Uninsured emergency department visits down after Medicaid expansion

June 20, 2017

Adapted from a Vanderbilt University Medical Center news release.

Fewer uninsured patients are walking through the doors of emergency departments in states that expanded Medicaid coverage under the Affordable Care Act, even though the total number of visits has increased since 2014, according to an Annals of Emergency Medicine study released today.

Lead author Sayeh Nikpay, Ph.D., assistant professor of Health Policy at Vanderbilt University Medical Center and former fellow at the University of Michigan Institute for Healthcare Policy and Innovation, said the increase was “modest,” with 2.5 more emergency department visits per 1,000 people in states that expanded Medicaid coverage under the ACA.

Uninsured care for those patients decreased by 5.3 percent during that same period after 2014, she said.

“Our results suggest that the coverage part of the ACA Medicaid expansion is working,” Nikpay said. “People who need care can access care.

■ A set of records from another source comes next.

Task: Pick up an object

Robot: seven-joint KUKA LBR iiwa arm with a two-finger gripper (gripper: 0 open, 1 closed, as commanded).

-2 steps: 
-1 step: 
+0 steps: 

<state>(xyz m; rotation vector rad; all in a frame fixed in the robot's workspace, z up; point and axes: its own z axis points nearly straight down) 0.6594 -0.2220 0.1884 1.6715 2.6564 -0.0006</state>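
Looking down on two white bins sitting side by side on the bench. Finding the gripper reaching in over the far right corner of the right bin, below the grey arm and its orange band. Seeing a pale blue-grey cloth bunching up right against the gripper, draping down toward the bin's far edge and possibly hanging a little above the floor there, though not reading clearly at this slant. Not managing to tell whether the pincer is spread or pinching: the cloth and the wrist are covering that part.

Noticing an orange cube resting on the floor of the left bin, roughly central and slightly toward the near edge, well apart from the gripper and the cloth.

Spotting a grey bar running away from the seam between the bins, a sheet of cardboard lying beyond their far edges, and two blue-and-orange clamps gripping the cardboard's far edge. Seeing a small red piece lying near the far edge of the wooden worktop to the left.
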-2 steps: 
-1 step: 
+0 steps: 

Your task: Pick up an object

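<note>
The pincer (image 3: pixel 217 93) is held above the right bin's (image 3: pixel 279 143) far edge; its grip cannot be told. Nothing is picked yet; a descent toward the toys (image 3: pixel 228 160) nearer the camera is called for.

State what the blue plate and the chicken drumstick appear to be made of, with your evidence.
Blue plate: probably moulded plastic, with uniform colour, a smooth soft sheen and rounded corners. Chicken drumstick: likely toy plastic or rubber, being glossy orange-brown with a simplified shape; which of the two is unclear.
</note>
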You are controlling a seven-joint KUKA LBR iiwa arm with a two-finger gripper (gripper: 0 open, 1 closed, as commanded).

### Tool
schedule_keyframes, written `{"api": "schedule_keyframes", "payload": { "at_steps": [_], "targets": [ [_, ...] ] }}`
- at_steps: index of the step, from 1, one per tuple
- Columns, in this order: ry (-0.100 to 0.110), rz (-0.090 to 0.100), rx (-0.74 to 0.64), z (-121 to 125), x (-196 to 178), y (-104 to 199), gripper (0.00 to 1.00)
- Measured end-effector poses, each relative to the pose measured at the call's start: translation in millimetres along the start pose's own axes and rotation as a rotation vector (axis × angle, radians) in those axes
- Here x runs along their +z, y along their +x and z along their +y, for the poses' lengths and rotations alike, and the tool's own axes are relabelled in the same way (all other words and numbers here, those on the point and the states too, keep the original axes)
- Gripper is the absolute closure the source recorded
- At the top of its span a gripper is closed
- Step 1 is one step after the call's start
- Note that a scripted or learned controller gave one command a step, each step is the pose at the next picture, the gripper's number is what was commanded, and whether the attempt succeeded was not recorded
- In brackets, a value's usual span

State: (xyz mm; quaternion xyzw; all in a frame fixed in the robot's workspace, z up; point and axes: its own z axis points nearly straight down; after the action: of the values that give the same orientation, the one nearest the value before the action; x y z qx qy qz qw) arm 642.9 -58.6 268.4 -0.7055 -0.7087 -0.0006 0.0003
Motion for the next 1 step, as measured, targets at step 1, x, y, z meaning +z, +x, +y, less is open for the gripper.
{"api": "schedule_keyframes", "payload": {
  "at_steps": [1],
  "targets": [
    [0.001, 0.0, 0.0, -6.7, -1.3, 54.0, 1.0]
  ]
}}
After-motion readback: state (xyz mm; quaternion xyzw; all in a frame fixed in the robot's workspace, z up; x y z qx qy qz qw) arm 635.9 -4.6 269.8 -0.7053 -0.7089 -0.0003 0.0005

However, it isn’t surprising that emergency department visits didn’t fall because even if you gained Medicaid coverage, the ACA did little to make primary care more accessible, for example, offering evening and weekend hours.”

Senior author Thomas Buchmueller, Ph.D., a professor in the U-M Ross School of Business, notes, “Although Michigan is not one of the states in the emergency department data that was used in this study, the main result — a decline in uninsured patients and an increase in insured patients — corresponds with what we have seen regarding inpatient admissions since the Healthy Michigan Plan was launched.” (Read about the 2016 study of this issue, by an IHPI-based team.)

The study analyzed patient visits in 25 states — 14 that expanded Medicaid coverage and 11 that did not — and found the share of visits covered by private insurance remained constant for expansion states and increased by several percentage points for non-expansion states.

Gains in insurance coverage in non-expansion states were almost entirely in the form of private coverage, not Medicaid.

“Medicaid expansion had a larger impact on the health care system in places where more people were expected to gain coverage,” Nikpay said. “The share of emergency department visits covered by Medicaid increased by 8.8 percentage points in expansion states, as compared to non-expansion states.

“The change in total visits was twice as large in Kentucky, where most childless adults were ineligible for Medicaid at any income level before 2014, as compared to Hawaii, where childless adults were already eligible for Medicaid above the poverty line,” she said.

In addition to Nikpay, the paper’s authors are Thomas Buchmueller, Ph.D., of the U-M Ross School of Business, Helen Levy, Ph.D. of the Institute for Social Research and Ford School of Public Policy, and Seth Freedman, Ph.D., a former Robert Wood Johnson scholar at U-M who is now at Indiana University.